An overflow crowd of neighbors turned out for an on-site meeting at 29 Commonwealth Ave. on Thursday, Aug. 17, to discuss the current owners’ plans to transfer the 11-story building from office use into a private club.

Sandy Edgerley and her husband Paul intend to covert Haddon Hall into a club with a membership of 800. The proposed closing time would be 1:30 a.m., although the establishment would likely shut down at 11 p.m., said Mike Ross, the applicant’s attorney.

Architect Guy Grassi said the fifth floor is proposed as a “game room” while the sixth floor would be home to a fitness center and guest rooms would be located on the seventh through 10th floors. On the 11th floor, the ends of the building would be “pulled in” to create a larger outdoor patio area with seating for between 25 and 30, Grassi said.

Sandy Edgerley said the proposed use of the top floor complies with Back Bay sound ordinances, and that contrary to recent reports, no live music would be performed there.

She said this proposed change in use also wasn’t an unusual concept for the Back Bay, noting that 10 private clubs were located within .8 mile of the site, and that the license for a private club can’t be changed per state law.

Sandy Edgerley said the proposed change in use would result in a loss of six, metered parking spaces on Berkeley Street, which would be converted to valet spaces and also used for deliveries.

When some in attendance balked at the applicant’s traffic projections that suggested the proposed change in use would result in a reduction of 150 vehicle trips each day from the current total of 424, Ross said the development team would undertake another traffic study after Labor Day.

This pledge did little to alleviate the concerns of Vicki Smith, chair of the Neighborhood Association of the Back Bay (NABB) board of directors, however.

Smith said neighbors are particularly concerned about the potential traffic impact, adding that even if the applicant’s study is accurate, it still discounts the likelihood that most visitors to the building currently travel there on foot.

“The building has a consistent, pedestrian flow…and abutters would probably say it has minimal traffic impact,” she said.

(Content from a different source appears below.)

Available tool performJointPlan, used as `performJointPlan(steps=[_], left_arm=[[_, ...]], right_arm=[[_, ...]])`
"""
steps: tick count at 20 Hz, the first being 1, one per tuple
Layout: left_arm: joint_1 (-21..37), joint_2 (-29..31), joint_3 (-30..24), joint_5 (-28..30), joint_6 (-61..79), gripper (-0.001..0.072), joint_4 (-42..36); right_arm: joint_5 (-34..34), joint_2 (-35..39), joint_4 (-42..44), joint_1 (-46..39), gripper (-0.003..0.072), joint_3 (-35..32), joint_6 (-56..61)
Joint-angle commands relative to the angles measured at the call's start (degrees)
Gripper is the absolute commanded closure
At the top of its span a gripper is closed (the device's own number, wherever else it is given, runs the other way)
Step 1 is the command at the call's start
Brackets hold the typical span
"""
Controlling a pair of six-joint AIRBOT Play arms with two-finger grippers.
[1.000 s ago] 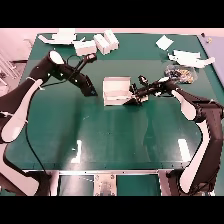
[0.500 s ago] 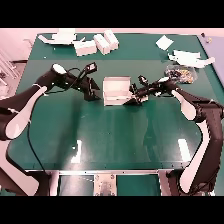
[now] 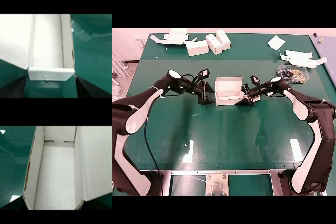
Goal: Fold the box and place the chain.
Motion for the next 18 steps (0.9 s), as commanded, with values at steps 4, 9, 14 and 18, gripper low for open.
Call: performJointPlan(steps=[4, 9, 14, 18], left_arm=[[0.0, -0.3, 0.0, -0.7, 3.9, 0.0011, -3.4], [0.0, -3.6, 0.0, -1.9, 5.4, 0.0012, -6.8], [0.0, -5.8, 0.0, -1.2, 8.5, 0.0012, -10.6], [0.0, -6.3, 0.0, -0.7, 10.0, 0.0013, -10.7]], right_arm=[[0.0, 0.0, 0.0, 0.0, 0.0204, 0.0, 0.0], [0.0, 0.0, 0.0, 0.0, 0.0204, 0.0, 0.0], [0.0, 0.0, 0.0, 0.0, 0.0204, 0.0, 0.0], [0.0, 0.0, 0.0, 0.0, 0.0204, 0.0, 0.0]])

Besides the fact that the intersection of Beacon and Berkeley streets is “already a major crash site,” Smith also predicts a restaurant or bar with a 350-person capacity as currently proposed could potentially back Beacon Street up completely between the hours of 4 and 8 p.m.

The applicant is scheduled to meet with NABB’s Licensing and Building Use Committee on Sept. 19.

“First and foremost, the neighborhood is fortunate to have Mrs. Edgerley as the owner of the building,” Beacon Street resident Steve Young said. “It could’ve been a domestic or international group instead, with no interest but the bottom line.”

Young noted the applicant’s original plans to convert the building into residential use was deemed not feasible due to parking limitations.

“The proper use of the property is residential, which is why it’s zoned that way,” Young said. “I’m sure that neighborhood residents and NABB would work with the owner to figure out how to repurpose the building for residential use with minimal or no parking.”

Young added, “The building can be a beacon for the future of residential building and living in Downtown Boston without parking.”

Meanwhile, Sandy Edgerley described meeting with neighbors last week as “very productive.”

“I felt that it was an honest discussion that produced some great ideas on what we can do to mitigate concerns, and I am energized by our neighbors response and look forward to sharing more detailed plans soon,” she wrote in an e-mail. “I hope many of them consider joining as members when we open.”